Data strategies in a hybrid cloud model must contemplate and balance several considerations in determining the best approach for each organization, for each type of data. And, though relatively new, their complexity is increasing as organizations expand into multiple clouds while also seeking to maintain control and address security and cost concerns. Interoperability between various clouds is also a concern as a wide variety of API interfaces are orchestrated and provisioned differently.
Other factors to consider include the prohibitive costs and complex licensing associated with significant data movement between cloud environments. Western Digital has developed a hybrid cloud corporate data strategy that mitigates many of these concerns by maintaining a complete copy of our data on-premises in scalable object storage systems, reducing costs and data movement, to and from the cloud, while ensuring a secure and durable archive, and a fast, local backup/recovery solution across our global enterprise.

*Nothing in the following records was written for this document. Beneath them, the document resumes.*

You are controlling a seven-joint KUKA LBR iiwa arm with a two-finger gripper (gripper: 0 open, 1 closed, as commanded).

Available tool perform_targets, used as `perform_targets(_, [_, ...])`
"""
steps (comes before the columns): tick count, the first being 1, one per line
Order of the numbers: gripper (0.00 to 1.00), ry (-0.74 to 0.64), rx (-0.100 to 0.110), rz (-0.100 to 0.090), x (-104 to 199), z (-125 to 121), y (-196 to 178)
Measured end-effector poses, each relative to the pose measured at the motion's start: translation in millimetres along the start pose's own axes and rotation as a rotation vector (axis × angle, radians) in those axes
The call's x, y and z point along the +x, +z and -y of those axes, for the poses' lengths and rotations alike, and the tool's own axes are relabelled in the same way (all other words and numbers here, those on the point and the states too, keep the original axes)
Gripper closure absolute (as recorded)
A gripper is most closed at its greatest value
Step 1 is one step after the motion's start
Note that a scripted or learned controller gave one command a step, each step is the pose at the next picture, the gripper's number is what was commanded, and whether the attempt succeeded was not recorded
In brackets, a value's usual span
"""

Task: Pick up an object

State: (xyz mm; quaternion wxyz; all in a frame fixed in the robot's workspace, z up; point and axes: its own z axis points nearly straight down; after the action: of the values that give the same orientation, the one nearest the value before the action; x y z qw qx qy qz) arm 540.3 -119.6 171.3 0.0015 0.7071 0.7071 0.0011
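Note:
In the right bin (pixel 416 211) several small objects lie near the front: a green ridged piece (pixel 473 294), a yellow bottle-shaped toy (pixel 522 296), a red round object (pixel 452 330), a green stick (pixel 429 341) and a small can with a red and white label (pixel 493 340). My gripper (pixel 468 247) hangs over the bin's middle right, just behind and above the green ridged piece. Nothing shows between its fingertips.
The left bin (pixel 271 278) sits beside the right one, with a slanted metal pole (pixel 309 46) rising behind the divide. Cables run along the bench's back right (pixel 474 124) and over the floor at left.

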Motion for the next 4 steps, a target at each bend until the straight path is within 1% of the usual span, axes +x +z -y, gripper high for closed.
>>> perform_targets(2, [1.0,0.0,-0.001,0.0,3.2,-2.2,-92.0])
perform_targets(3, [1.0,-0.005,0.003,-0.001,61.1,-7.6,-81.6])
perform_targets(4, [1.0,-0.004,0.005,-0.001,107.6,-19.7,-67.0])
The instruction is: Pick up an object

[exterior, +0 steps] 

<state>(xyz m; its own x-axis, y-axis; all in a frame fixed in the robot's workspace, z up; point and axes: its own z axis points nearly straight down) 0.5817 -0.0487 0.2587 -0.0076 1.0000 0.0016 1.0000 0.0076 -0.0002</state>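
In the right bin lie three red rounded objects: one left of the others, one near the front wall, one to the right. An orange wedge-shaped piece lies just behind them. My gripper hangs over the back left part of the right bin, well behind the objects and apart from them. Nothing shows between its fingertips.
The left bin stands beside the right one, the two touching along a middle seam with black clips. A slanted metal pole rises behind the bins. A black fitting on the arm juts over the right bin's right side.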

A comprehensive data strategy is essential in determining an organization’s capabilities, agility and preparedness in managing risks, as well as its efficiency and competitiveness in rapidly changing markets. Aligning your data strategy with the objectives of the organization is key, with focus on your unique data retention, access and cost/capacity/performance requirements – both for today’s needs as well as scaling to meet future needs.
Attention should also be given to the core functions of a data strategy -- archive, recovery, analytics and security. With a data strategy defined and implemented, organizations can confidently answer the question ‘do you know where your data is?’